§ **Try it**:
Below this line is the material. Write out only its lines from the one containing "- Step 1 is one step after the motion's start" through the one containing "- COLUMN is", both kept, exactly.
Start of Materials provided
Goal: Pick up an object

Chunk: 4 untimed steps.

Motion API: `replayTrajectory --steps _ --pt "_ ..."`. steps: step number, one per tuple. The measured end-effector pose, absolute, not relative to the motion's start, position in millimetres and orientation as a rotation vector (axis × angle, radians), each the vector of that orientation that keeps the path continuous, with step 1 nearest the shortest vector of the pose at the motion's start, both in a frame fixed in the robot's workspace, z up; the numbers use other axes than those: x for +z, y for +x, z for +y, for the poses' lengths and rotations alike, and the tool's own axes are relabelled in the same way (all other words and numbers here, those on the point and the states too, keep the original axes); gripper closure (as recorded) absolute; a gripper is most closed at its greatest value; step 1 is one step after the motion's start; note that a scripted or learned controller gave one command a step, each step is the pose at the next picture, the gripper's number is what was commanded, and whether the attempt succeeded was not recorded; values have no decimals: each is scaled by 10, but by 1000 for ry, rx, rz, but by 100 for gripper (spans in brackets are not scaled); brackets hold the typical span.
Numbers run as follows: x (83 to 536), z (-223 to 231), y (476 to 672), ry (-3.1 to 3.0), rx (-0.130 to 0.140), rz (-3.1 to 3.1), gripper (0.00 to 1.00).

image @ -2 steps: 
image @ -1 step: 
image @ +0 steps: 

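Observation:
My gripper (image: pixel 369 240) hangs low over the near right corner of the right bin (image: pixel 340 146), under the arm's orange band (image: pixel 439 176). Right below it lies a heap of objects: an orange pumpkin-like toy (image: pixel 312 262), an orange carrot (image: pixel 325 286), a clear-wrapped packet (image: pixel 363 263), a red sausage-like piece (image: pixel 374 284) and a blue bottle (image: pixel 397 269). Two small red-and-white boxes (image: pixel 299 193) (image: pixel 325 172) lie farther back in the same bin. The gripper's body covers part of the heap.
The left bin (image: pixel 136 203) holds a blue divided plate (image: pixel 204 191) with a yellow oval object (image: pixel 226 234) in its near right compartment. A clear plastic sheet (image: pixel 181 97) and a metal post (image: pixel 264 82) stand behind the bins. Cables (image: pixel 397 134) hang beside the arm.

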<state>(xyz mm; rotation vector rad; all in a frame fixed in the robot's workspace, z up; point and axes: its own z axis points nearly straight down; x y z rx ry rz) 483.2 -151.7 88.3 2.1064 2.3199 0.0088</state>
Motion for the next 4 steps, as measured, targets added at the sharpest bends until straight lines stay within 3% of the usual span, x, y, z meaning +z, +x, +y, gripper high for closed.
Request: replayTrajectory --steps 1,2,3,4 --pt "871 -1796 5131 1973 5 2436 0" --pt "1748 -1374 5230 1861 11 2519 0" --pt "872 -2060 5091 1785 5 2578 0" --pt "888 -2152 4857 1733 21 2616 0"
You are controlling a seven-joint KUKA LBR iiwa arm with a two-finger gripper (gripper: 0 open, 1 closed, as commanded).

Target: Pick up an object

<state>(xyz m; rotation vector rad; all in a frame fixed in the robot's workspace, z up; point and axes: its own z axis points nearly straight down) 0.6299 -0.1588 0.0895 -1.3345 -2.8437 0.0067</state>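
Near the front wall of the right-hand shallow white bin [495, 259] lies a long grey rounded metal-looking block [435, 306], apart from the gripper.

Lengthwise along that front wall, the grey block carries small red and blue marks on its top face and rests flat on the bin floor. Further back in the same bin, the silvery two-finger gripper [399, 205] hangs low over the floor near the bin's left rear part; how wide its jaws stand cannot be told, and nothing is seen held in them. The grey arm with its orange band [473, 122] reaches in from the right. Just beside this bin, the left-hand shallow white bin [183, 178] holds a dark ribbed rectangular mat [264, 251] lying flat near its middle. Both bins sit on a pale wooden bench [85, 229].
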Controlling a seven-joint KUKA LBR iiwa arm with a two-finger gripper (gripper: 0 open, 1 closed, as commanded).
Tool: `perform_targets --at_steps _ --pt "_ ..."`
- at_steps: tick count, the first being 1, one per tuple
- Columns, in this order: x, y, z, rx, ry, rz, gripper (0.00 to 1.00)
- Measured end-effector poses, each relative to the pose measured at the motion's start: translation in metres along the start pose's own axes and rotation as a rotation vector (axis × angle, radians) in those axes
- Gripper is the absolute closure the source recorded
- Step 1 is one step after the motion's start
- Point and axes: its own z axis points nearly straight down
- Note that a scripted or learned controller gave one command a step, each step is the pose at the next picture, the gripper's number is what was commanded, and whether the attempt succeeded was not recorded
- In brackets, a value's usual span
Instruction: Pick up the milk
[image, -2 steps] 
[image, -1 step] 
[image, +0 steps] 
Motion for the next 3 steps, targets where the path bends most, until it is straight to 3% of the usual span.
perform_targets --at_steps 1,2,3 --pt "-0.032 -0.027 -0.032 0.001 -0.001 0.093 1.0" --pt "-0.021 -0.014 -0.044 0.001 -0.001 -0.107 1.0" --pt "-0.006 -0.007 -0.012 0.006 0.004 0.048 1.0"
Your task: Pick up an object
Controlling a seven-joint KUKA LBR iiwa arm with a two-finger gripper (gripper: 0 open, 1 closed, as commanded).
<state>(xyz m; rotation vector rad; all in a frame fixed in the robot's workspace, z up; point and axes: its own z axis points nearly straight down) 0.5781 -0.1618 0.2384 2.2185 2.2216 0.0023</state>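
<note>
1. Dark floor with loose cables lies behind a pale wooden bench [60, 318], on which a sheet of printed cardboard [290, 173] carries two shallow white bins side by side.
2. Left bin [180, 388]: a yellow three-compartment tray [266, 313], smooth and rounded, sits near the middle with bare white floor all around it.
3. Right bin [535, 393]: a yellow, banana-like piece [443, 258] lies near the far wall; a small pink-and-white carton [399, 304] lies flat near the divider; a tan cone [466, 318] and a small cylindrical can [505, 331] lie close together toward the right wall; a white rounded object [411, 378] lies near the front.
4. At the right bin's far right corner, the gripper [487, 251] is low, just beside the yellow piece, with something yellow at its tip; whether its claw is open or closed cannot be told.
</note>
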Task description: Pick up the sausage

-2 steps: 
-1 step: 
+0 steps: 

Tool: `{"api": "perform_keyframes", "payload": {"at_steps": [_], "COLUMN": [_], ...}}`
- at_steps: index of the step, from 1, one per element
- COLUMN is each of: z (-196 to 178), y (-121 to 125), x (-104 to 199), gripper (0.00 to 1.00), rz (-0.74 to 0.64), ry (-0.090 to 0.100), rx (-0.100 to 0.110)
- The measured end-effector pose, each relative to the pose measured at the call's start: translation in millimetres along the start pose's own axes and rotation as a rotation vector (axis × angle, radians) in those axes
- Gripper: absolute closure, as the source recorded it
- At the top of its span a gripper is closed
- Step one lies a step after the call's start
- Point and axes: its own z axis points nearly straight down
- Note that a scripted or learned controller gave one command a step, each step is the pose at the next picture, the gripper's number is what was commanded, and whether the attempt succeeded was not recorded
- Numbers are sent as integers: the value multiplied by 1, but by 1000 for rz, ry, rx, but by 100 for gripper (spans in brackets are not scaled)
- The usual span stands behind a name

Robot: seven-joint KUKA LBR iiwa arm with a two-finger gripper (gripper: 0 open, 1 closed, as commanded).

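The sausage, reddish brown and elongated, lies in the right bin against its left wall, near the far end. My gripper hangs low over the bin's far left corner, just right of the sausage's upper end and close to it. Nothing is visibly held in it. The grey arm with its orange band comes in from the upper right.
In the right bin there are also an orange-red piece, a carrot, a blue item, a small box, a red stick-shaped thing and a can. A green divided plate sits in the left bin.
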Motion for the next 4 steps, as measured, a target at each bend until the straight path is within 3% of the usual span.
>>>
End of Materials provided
§ **Exercise output**:
- Step 1 is one step after the motion's start
- Point and axes: its own z axis points nearly straight down
- Note that a scripted or learned controller gave one command a step, each step is the pose at the next picture, the gripper's number is what was commanded, and whether the attempt succeeded was not recorded
- In brackets, a value's usual span
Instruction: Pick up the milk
[image, -2 steps] 
[image, -1 step] 
[image, +0 steps] 
Motion for the next 3 steps, targets where the path bends most, until it is straight to 3% of the usual span.
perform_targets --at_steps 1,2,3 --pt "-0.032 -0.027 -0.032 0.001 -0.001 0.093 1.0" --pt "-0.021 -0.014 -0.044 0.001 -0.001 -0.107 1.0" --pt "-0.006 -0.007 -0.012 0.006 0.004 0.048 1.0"
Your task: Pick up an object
Controlling a seven-joint KUKA LBR iiwa arm with a two-finger gripper (gripper: 0 open, 1 closed, as commanded).
<state>(xyz m; rotation vector rad; all in a frame fixed in the robot's workspace, z up; point and axes: its own z axis points nearly straight down) 0.5781 -0.1618 0.2384 2.2185 2.2216 0.0023</state>
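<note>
1. Dark floor with loose cables lies behind a pale wooden bench [60, 318], on which a sheet of printed cardboard [290, 173] carries two shallow white bins side by side.
2. Left bin [180, 388]: a yellow three-compartment tray [266, 313], smooth and rounded, sits near the middle with bare white floor all around it.
3. Right bin [535, 393]: a yellow, banana-like piece [443, 258] lies near the far wall; a small pink-and-white carton [399, 304] lies flat near the divider; a tan cone [466, 318] and a small cylindrical can [505, 331] lie close together toward the right wall; a white rounded object [411, 378] lies near the front.
4. At the right bin's far right corner, the gripper [487, 251] is low, just beside the yellow piece, with something yellow at its tip; whether its claw is open or closed cannot be told.
</note>
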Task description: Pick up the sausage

-2 steps: 
-1 step: 
+0 steps: 

Tool: `{"api": "perform_keyframes", "payload": {"at_steps": [_], "COLUMN": [_], ...}}`
- at_steps: index of the step, from 1, one per element
- COLUMN is each of: z (-196 to 178), y (-121 to 125), x (-104 to 199), gripper (0.00 to 1.00), rz (-0.74 to 0.64), ry (-0.090 to 0.100), rx (-0.100 to 0.110)

That's the answer, with nothing more to add.